Requirement: Scan the records below and copy every line that contains the string "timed".

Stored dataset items
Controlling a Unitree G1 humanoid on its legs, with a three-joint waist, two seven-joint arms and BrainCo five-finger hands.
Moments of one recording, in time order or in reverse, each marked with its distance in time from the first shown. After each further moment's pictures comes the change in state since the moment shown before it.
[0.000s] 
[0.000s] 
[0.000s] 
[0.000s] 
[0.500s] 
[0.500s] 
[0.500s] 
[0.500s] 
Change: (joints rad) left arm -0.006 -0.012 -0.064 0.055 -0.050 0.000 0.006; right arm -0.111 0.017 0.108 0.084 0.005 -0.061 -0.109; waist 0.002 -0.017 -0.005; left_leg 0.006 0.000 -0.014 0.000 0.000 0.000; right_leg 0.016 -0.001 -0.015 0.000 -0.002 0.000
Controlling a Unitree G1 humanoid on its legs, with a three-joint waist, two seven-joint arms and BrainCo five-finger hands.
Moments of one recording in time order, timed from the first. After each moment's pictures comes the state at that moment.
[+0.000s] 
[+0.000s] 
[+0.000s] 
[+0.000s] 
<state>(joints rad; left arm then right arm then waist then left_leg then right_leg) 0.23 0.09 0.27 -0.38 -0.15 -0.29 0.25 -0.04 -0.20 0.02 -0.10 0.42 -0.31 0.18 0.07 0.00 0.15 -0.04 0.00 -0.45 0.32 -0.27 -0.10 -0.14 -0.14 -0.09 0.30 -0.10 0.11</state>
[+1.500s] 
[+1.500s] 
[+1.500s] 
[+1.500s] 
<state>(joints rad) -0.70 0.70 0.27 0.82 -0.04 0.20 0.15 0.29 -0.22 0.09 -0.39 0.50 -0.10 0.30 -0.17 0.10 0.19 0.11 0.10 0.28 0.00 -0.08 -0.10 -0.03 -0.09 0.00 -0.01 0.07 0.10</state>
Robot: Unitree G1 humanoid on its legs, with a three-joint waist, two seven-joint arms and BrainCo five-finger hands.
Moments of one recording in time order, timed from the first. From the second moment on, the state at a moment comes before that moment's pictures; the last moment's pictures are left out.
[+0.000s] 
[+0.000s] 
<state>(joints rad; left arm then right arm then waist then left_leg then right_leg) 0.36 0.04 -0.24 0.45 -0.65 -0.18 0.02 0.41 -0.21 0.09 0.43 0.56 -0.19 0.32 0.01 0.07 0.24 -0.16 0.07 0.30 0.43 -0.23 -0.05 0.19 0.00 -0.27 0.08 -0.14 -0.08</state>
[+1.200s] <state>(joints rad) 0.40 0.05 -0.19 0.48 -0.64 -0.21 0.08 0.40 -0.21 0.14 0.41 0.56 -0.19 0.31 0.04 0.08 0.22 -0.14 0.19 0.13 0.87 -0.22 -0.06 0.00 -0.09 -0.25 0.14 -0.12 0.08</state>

Final answer:
Moments of one recording in time order, timed from the first. After each moment's pictures comes the state at that moment.
Moments of one recording in time order, timed from the first. From the second moment on, the state at a moment comes before that moment's pictures; the last moment's pictures are left out.

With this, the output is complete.